→ **HOW TO COMPLETE THIS TASK**: Scan the listing that follows and report how many lines contain "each". Write the number alone.

--- --- ---

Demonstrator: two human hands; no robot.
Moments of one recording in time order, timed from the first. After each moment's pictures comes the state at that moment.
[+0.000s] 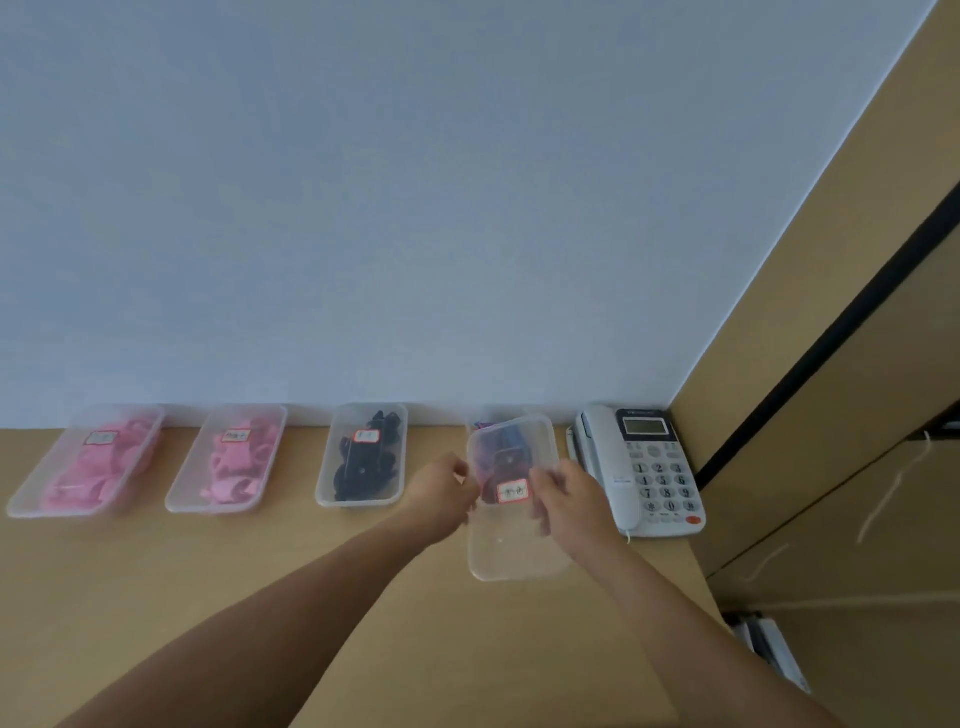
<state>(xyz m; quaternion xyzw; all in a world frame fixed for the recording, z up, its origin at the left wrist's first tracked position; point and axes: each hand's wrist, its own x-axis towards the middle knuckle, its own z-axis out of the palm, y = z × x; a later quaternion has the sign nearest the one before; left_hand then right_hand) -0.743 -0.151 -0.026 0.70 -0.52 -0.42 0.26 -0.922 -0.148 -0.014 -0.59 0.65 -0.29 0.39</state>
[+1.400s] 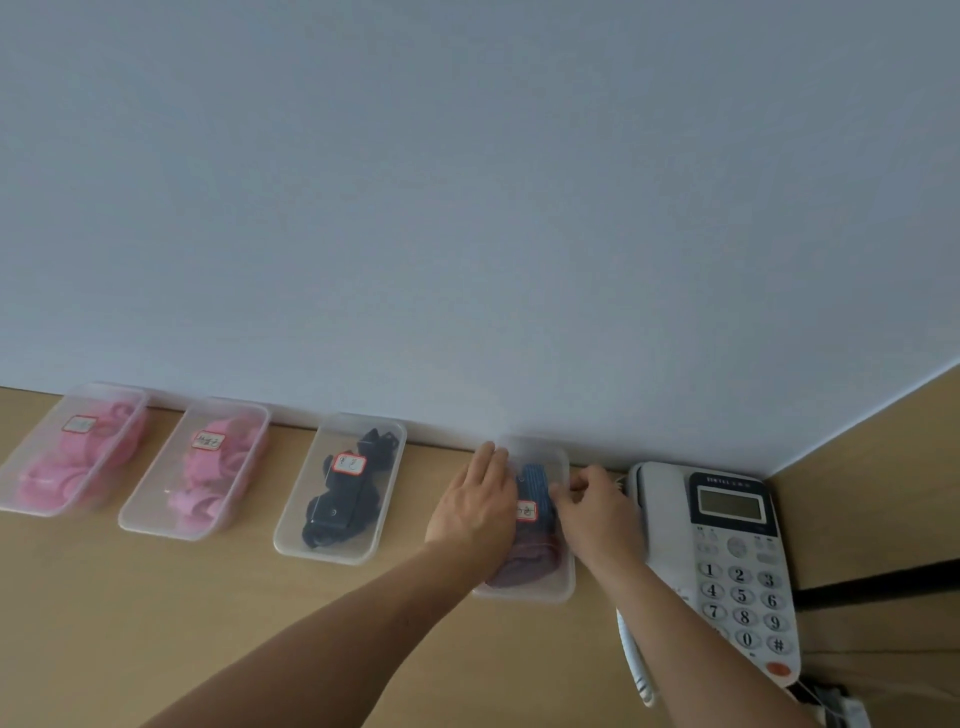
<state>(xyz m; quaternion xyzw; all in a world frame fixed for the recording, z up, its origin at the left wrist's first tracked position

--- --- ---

→ **EXERCISE RESULT**: 2